# How Product Variants Influence Your Inventory

The sales & marketing department often aims to create more and more product variants to target even the smallest niche in the market. Yet, it is common wisdom that more variants also mean more inventory.

However, the relation is not quite as clear cut. In my last post I wrote about the Relation between Inventory, Customer Takt, and Replenishment Time. The relation is similar for variants, and it all depends on the ratio of the customer takt to the replenishment time.

## The Conflict of Interest between Sales and Manufacturing

There is often a conflict of interest between sales and manufacturing. Sales would like to sell as many products as possible, and ideally would like to have a product for every market niche so no potential customer will be missed.

Manufacturing, on the other hand, wants to produce as quickly, easily, and efficiently as possible. Ideally, manufacturing would like to have one and only one product, since that can be made most efficiently.

Obviously, a successful company is interested not only in quantity of sales or cheap manufacturing, but also (and most of all) in profit. Hence, aiming at every market niche but losing money with every sale is not good. Similarly, producing very efficiently but having no market share worth mentioning is not good either. A trade-off is needed.

In  this post I will look in more detail at one aspect of this trade-off. How does your inventory change if you change the number of variants produced? Common wisdom is that more variants usually means more inventory for the same quantity sold. That wisdom is true, but let’s back it up with data.

## Theoretical Approach

I explained the theory in detail in my last post. The inventory is directly related to the replenishment time over the customer takt, rounded up (and, in reality, you should also have a bit more to consider variation and a safety margin).

$\displaystyle Inventory= Roundup[ \frac{Replenishment\; Time}{Customer \; Takt}]$

Overall, this will give you a relation for one product as shown in the graph. The inventory is constant if the customer takt is larger than  the replenishment time, and increases if the customer takt is faster than the replenishment time.

## Simulation System

The theory has been tested using the same simulation data as in my last post, using a simple system with one process.

Assume we sell a total of 100,000 items in a year. Now, we could sell all 100,000 items of only a single variant.  For example, we produce 100,000 of one variant, or 50,000 of two variants, or 10,000 each of 10 variants, and so on down to 10 items each of 10,000 different variants. We always look at the total inventory necessary for systems with similar delivery performance (99.99%, 98.6%, and 97.2%).

## Simulation Results

As mentioned above, the defining element is the ratio between the replenishment time and the takt time. The graph below shows the simulation data and also the theoretical expected value, comparing the total inventory with the total number of variants. Please note that both axes use a logarithmic scale.

The vertical dashed line shows where the customer takt equals the replenishment time. To the left of this line, the inventory stays the same regardless of the number of variants.  To the right of this vertical dashed line, however, the inventory increases with the number of variants. Naturally, for a higher delivery performance, you need a higher inventory to account for random fluctuations.
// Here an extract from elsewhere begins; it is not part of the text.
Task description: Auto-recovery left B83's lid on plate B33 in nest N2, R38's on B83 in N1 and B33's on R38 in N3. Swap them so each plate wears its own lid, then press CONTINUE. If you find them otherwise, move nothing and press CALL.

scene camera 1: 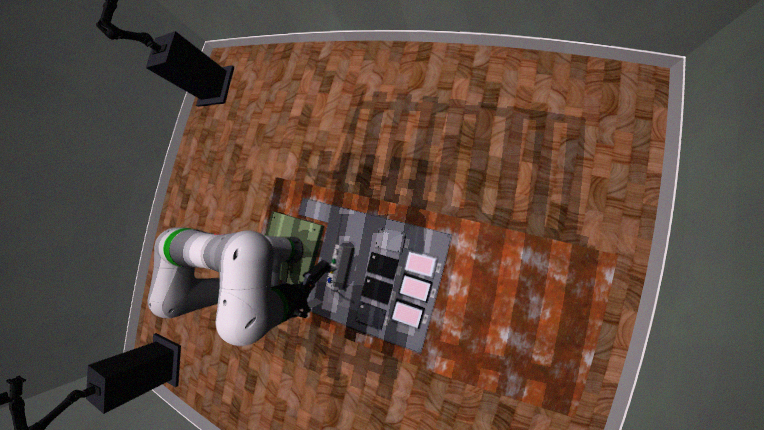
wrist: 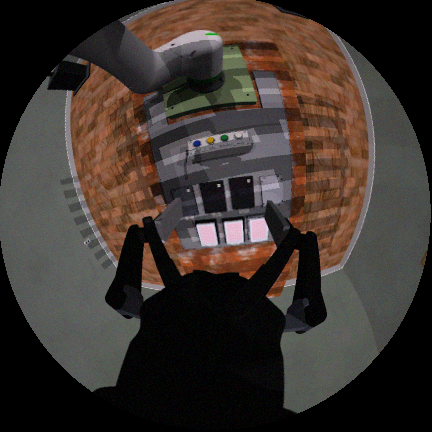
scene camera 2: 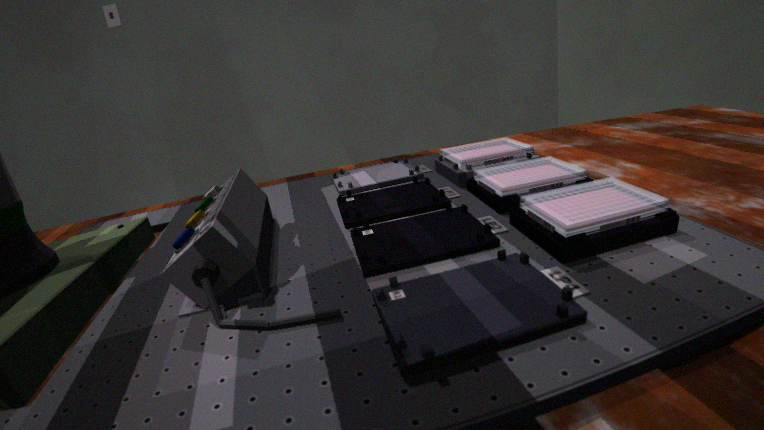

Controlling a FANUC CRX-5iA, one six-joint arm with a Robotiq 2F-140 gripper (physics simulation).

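Where they show: gripper, fingertip midpoint: (scene camera 1: 325,284) (wrist: 222,207); arm's base at its link origin: (scene camera 1: 292,249) (wrist: 205,78).
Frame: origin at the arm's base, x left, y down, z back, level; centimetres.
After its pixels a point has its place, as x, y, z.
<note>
Three clear-lidded plates with pink contents sit level in a row on nests: the near plate (scene camera 1: 407,315) @[-21.7, -0.7, -67.9] (scene camera 2: 596,205) @[-23.4, -0.7, -66.2] (wrist: 207,234) @[-21.2, -0.7, -67.1], the middle plate (scene camera 1: 415,288) @[-8.4, -0.3, -70.0] (scene camera 2: 530,177) @[-11.2, -0.3, -67.8] (wrist: 234,231) @[-8.1, -0.3, -68.9] and the far plate (scene camera 1: 420,264) @[3.3, -1.2, -71.1] (scene camera 2: 487,152) @[0.4, -1.2, -69.2] (wrist: 258,229) @[3.2, -1.2, -70.2], named as scene camera 2 sees them. Their printed codes are too dark and small to read. The button box (scene camera 1: 344,267) @[-3.8, -2.4, -33.7] (scene camera 2: 229,229) @[-13.3, -4.1, -31.7] (wrist: 222,149) @[-3.2, -5.1, -32.3] has blue (wrist: 197,143) @[-11.0, -4.3, -27.4], yellow (wrist: 210,140) @[-6.3, -4.3, -27.9], green (wrist: 224,138) @[-1.4, -4.4, -28.6] and white (wrist: 239,135) @[3.9, -4.3, -28.9] buttons; its lettering is unreadable. My gripper (scene camera 1: 315,291) @[-4.8, -34.4, -40.6] (wrist: 222,207) @[-4.8, -34.4, -40.6] is open and empty, beside the box in scene camera 1's view. It does not show in scene camera 2.
Beside the plates is a row of pads without plates: three dark pads (scene camera 2: 481,315) @[-28.8, 1.8, -48.6] (scene camera 2: 427,237) @[-14.6, 1.9, -51.0] (scene camera 2: 392,200) @[-1.5, 1.8, -52.1] and a lighter grey pad (scene camera 2: 379,175) @[11.5, 1.9, -54.7] (wrist: 272,190) @[13.0, 1.9, -54.1]. A bent rod (scene camera 2: 272,324) @[-21.0, 2.3, -33.6] sticks out from the box. The green base plate (scene camera 1: 310,235) @[9.5, 0.2, -10.3] (wrist: 240,65) @[16.0, 1.1, 3.8] carries the arm.
</note>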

## How Do Variants Influence the WIP?

As above, the behavior of the WIP based on  the number of variants differs depending on the customer takt and the replenishment time.

• If the replenishment time is faster than the customer takt for an additional variant, then this additional variant WILL increase the inventory.
• If the replenishment time is slower than the customer takt for all additional variants, then these additional variants WILL NOT increase the inventory.

I think this is quite an insight that I have not seen anywhere before. Especially, the distinction of the customer takt being larger or smaller than the replenishment time is new and original research.

This means that you can increase the number of variants with little WIP penalty, as long as the customer takt is faster than the replenishment time. However, if your customer takt is slower than the replenishment time, then additional variants will punish you with larger inventories, whereas reducing variants will also reduce your inventory. In sum, you should eliminate variants if the customer takt is slower than the replenishment time! At the same time, you can introduce additional variants without inventory penalty as long as the variant sells often enough that the customer takt is faster than the replenishment time.

Of course, this looks only at inventory. There are more costs for additional variants. For example, the cost of complexity goes up. You have to stock more and different materials, which increases the work associated with maintaining the material. At the least, you may have to issue two purchase orders when one was enough before. You also have to train your employees in producing these additional variants, and you have to introduce new part numbers. Don’t forget development cost for the new product either!

Also, as for the part numbers, it is estimated that in the automotive industry, an additional single part number will cost around $50,000 over lifetime. For less “rigorous” products like a fridge or washing machine, a new number will still cost around$8,000 over lifetime. So, even if there is no additional inventory, there is still cost associated with every new variant.

Hence, go out, reduce the number of variants, and organize your industry!

## Data Source

Meier, Hauke. “Analyse des Zusammenhangs zwischen Variantenvielfalt, Lagerbeständen und Lieferbereitschaft.” Master Thesis, Karlsruhe University of Applied Sciences, 2016.